Vipin Nair of Music Aloud gave 9 out of 10 stating Trivedi delivers "yet another massive, esoteric soundtrack, this time (mostly) within the confines of jazz music". Karthik Srinivasan of Milliblog wrote "Bombay Velvet eschews Bollywood-style for a more international jazz flavor and comes out as Amit Trivedi’s phenomenal labor of love". Joginder Tuteja of Bollywood Hungama rated the album 2.5 stars stating "The music of Bombay Velvet is pretty much on the expected lines, which means it doesn't really follow Bollywood norms and instead treads a path of its own. While this doesn't necessarily mean that there is a plethora of chartbusters in the offering, the songs seem good enough to fit into the storytelling of the film." Prateek Sur of Bollywood Life gave two stars, calling the music as a "mixed bag" and said that "the music seems more jazzy than giving you that nostalgic feel".

=== Post-release ===
Bombay Velvet's soundtrack did not fare well commercially. This was probably due to the unconventional nature of the compositions and to the fact that the film itself was a box office disappointment. Trivedi eventually felt "heartbroken" as the music did not get its deserved due credit, saying that "People, who understand jazz have taken the music really well. But the ones who did not understand, the music went above their heads. If the film had worked it would've changed the course of jazz scene in the country." He also criticized the producers for not promoting the film's music as they felt it "too jazzy". He still regarded it as one of his personal favourites. Trivedi was nominated for Best Original Music at the 10th Asian Film Awards, the only award he was nominated for the film.

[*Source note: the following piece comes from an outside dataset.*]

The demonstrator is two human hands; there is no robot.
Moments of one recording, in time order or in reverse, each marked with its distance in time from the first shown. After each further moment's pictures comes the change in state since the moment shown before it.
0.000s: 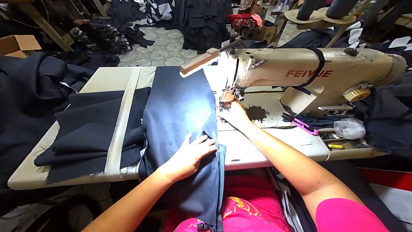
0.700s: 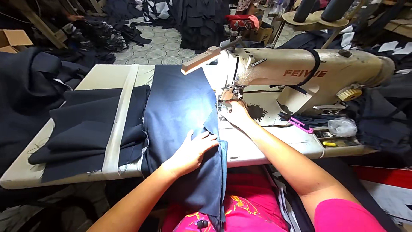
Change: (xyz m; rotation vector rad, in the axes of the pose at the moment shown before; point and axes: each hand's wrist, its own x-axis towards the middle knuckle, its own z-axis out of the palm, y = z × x) left_hand 0.013 0.004 0.005 -0.016 0.030 -0.019; right_hand -0.007 0.013 -0.007 -0.098 0.023 -0.074
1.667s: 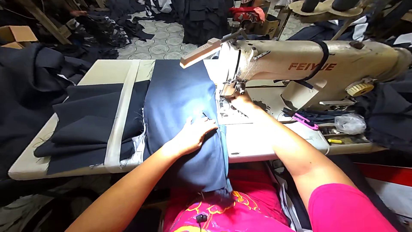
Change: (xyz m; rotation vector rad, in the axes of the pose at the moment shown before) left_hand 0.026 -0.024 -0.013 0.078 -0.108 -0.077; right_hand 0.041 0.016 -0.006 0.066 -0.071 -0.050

However, the soundtrack featured in several year-ender lists by critics. Karthik Srinivasan's article for The Hindu listed "Mohabbat Buri Bimari" as one of the top five Hindi songs of 2015. He also called the album as "the top Hindi film soundtrack" in his music review round-up for Milliblog, commenting "The variety of tunes recreating the Bombay of yore, demonstrated aptly the kind of ambition Amit set for himself, and he got some phenomenal singers to deliver." Bradley Fernandes of Filmfare ranked "Mohabbat Buri Bimari" in the fifth position as the best Hindi film songs of that year. "Fifi" was listed among NDTV's "Top 10 Bollywood Songs of 2015".

Bombay Velvet's soundtrack was featured in decade-end lists, which includes Devesh Sharma's article for Filmfare, published on World Music Day (21 June 2021), Akshay Manwani's review for Firstpost, Sankhayan Ghosh's review for Film Companion, and Vipin Nair's list for The Hindu. Tatsam Mukherjee's article for Huffington Post about "The Top 20 Bollywood Albums Since 2000" listed the album at number 14. On Vipin Nair's list of "Top 100 Bollywood Albums" for Film Companion, Bombay Velvet was ranked at number 91. It was also regarded at one of Trivedi's best albums.